Define proactive and detective controls

To advance, your organization must identify the need for proactive and detective controls (guardrails) within the environment. Create policies that define the guardrails or limits that roles and users have in the accounts located within an organizational unit (OU). Review any default detective guardrails for the platform, and choose which guardrails to apply. Create additional preventive and detective controls as required, and group them by OUs to align them to your multi-account strategy. Consider which organizational tools and mechanisms you need to inspect non-compliant resources that are identified by detective controls.

Define standards for service onboarding

Create standards for the acceptable use of the platform and the patterns associated with service consumption and how that will be governed. Consider which initial services are allowed for use. Create a document that outlines these standards and publish them to users and operators of the platform. Ensure that these standards adapt over time to meet the changing objectives of the organization and the evolving capabilities of cloud computing.

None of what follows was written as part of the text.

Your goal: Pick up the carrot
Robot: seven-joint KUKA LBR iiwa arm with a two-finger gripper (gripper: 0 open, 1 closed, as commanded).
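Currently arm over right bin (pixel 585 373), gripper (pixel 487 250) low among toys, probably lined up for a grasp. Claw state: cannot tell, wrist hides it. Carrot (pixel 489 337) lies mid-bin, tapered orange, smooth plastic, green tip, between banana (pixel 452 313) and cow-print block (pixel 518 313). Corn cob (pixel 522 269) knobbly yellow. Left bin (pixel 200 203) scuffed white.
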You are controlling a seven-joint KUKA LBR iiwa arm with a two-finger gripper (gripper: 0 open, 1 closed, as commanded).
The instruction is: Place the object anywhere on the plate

Define patterns and principles

Consider which architectural patterns will be allowed within your organization by using inputs from application owners, and begin to define blueprints for standardization. Standardization allows for greater governance and lower administrative burden as you scale in the cloud. Define patterns that will use infrastructure as code (IaC) and plan for a simplified deployment model by using a service catalog that's integrated into your change control processes and IT service management (ITSM) systems. Define how these blueprints will be used and the circumstances for allowing exceptions. Plan for those exceptions and their governance, with considerations for authentication, security monitoring, and guardrails. 

Excel

Define remediation patterns

Consider how to annotate and prioritize your detective guardrail findings so they can be remediated in accordance with your security and compliance frameworks. Plan to use automation to detect out-of-policy provisioning of resources, including those that violate budgetary and tagging policies. Identify the capabilities needed to set and measure service-level objectives while updating your runbooks and playbooks. Set periodic reviews of these practices and a feedback mechanism to capture data related to platform evolution. Define mechanisms to create and update runbooks and playbooks accordingly. 

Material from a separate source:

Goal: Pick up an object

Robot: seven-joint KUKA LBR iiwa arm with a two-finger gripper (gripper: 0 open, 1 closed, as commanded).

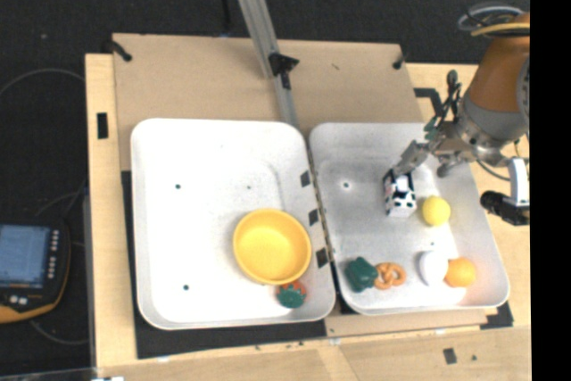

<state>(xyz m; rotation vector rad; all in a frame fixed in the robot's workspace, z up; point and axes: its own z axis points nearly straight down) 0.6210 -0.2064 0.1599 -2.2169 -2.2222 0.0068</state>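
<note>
1. Left bin [178, 156]: yellow bowl [272, 245], with a small green-red piece at its lower edge.
2. Right bin [357, 156]: the hand [403, 177] sits low over a black-white cube [401, 195]; you cannot tell its grip. A lemon [435, 211] lies just beside.
3. Judged step: the approach or grasp. Next, you need a clean close on the cube, then a lift.

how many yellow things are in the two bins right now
2: a yellow bowl near the left bin's front right corner, and a yellow ball in the right bin beside the gripper. Others could hide under the arm.
</note>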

Communicate and refine policies

Create a centralized content management system for all documentation and distribute it to the users and operators of the platform. Create a mechanism to capture feedback for future consideration on changes to the policy.

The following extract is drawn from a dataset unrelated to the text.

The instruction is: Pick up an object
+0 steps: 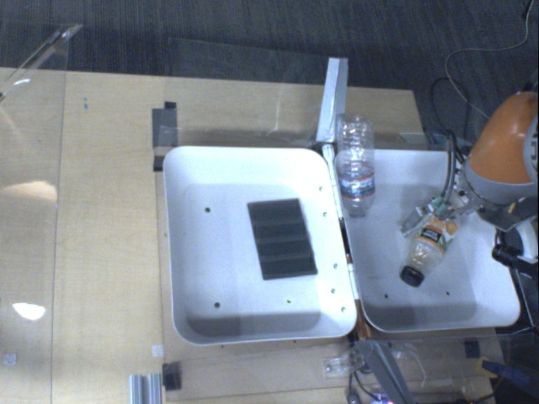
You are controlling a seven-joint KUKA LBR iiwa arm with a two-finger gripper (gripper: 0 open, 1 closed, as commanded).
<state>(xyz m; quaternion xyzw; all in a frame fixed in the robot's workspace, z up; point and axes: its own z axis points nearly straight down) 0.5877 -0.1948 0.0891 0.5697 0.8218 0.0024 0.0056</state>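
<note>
In the right bin (pixel 472 310) a small bottle (pixel 425 249) with a dark cap and an amber body lies on its side near the bin's middle, its long axis running on a slant: the cap end points toward the bin's front-left, the base toward the back-right corner. The claw (pixel 440 206) sits just at the bottle's upper, base end, touching or nearly touching it; whether it is wide, narrow or gripping the bottle cannot be told from this angle, as the arm's orange band (pixel 508 137) and grey wrist crowd over it. A clear plastic water bottle (pixel 354 168) with a blue-and-white label lies against the right bin's back-left corner, along the wall shared with the left bin (pixel 194 225), its long axis running front to back; it is apart from the small bottle. In the left bin a flat black ribbed rectangle (pixel 282 238) lies near the middle, well apart from everything else. Both bins rest on the pale wooden worktop (pixel 93 225).
</note>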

Understand financial management capabilities

Organizations thrive when they maintain a transparent and comprehensive understanding of their budget. This empowers them to make well-informed decisions, allocate resources efficiently, and accomplish their strategic objectives. A clear view of the budget helps organizations excel by facilitating informed decision-making, effective resource allocation, cost control, performance measurement, and the maintenance of accountability and compliance. This ultimately results in a more efficient, financially stable, and prosperous organization. When you have a successful tagging strategy, you can use cost filters in AWS Budgets to filter expenses based on resource tags. This helps you create a budget that's tailored to specific projects, departments, environments, or other criteria, further enhancing financial management capabilities. You can associate cost allocation tags and AWS Cost Categories with tags to drive financial insights and transparency when reporting on cost.